US 12,437,751 B2
	Systems and methods of speaker-independent embedding for identification and verification from audio
Kedar Phatak, Atlanta, GA (US); and Elie Khoury, Atlanta, GA (US)
Assigned to Pindrop Security, Inc., Atlanta, GA (US)
Filed by PINDROP SECURITY, INC., Atlanta, GA (US)
Filed on Feb. 23, 2024, as Appl. No. 18/585,366.
Application 18/585,366 is a continuation of application No. 17/192,464, filed on Mar. 4, 2021, granted, now 11,948,553.
Claims priority of provisional application 62/985,757, filed on Mar. 5, 2020.
Prior Publication US 2024/0233709 A1, Jul. 11, 2024
This patent is subject to a terminal disclaimer.
Int. Cl. G10L 15/06 (2013.01); G06N 3/045 (2023.01); G06N 20/00 (2019.01); G10L 15/16 (2006.01); G10L 25/27 (2013.01)

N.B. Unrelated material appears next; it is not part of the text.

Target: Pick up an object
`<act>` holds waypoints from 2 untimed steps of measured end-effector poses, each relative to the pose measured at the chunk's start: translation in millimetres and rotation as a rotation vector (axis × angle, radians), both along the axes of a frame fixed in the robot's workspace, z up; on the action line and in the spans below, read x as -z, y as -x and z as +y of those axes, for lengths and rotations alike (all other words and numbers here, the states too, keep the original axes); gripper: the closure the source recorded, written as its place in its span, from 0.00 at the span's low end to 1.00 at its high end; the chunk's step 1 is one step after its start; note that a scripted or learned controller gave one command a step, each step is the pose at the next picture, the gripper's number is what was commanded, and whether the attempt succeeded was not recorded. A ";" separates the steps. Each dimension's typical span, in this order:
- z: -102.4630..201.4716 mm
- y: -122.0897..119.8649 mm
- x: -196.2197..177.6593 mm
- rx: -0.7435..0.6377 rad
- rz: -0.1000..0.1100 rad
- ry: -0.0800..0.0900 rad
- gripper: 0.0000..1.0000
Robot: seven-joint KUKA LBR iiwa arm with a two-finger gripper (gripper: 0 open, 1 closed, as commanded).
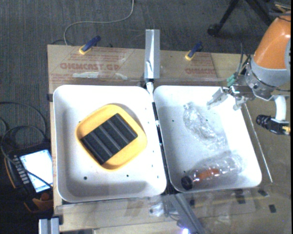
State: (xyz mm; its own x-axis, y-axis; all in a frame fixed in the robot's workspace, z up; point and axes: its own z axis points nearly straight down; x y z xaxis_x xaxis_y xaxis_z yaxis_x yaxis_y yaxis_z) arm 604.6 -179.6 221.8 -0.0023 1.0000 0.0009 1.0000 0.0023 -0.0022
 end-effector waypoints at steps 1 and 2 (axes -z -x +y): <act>36.8 22.6 126.5 -0.207 -0.005 0.000 0.00; -21.8 -22.4 131.6 -0.089 -0.008 -0.006 0.00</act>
State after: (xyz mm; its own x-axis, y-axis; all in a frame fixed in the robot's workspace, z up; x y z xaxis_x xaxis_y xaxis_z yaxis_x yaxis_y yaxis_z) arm 627.0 -201.4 90.2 -0.0909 0.9958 0.0069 0.9958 0.0908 0.0065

CPC G10L 15/063 (2013.01) [G06N 3/045 (2023.01); G06N 20/00 (2019.01); G10L 15/16 (2013.01); G10L 25/27 (2013.01)]

20 Claims

1. A computer-implemented method for authenticating audio signals using deep phoneprint (DP) embedding vectors, the method comprising:

executing, by the computer, a plurality of task-specific machine learning models using a plurality of features of speech and non-speech portions of an enrollment audio signal having one or more enrollment speaker-independent characteristics as an input to extract a plurality of enrollment speaker-independent embeddings for the enrollment audio signal using one or more embedding extraction layers of each of the plurality of task-specific machine learning models, the plurality of features of the enrollment audio signal including at least one of a spectro-temporal feature of the enrollment audio signal and metadata associated with the enrollment audio signal;

extracting, by the computer, an enrollment DP vector for the enrollment audio signal based upon the plurality of enrollment speaker-independent embeddings extracted for the enrollment audio signal;

executing, by the computer, the plurality of task-specific machine learning models using a plurality of features of speech and non-speech portions of an inbound audio signal having one or more inbound speaker-independent characteristics as the input to extract a plurality of inbound speaker-independent embeddings for the inbound audio signal using one or more embedding extraction layers of each of the plurality of task-specific machine learning models, the plurality of features of the inbound audio signal including at least one of a spectro-temporal feature of the inbound audio signal and metadata associated with the inbound audio signal;

extracting, by the computer, an inbound DP vector for the inbound audio signal based upon the plurality of inbound speaker-independent embeddings extracted for the inbound audio signal; and

generating, by the computer, one or more similarity scores for the inbound audio signal using the inbound DP vector and the enrollment DP vector for the enrolled audio signal.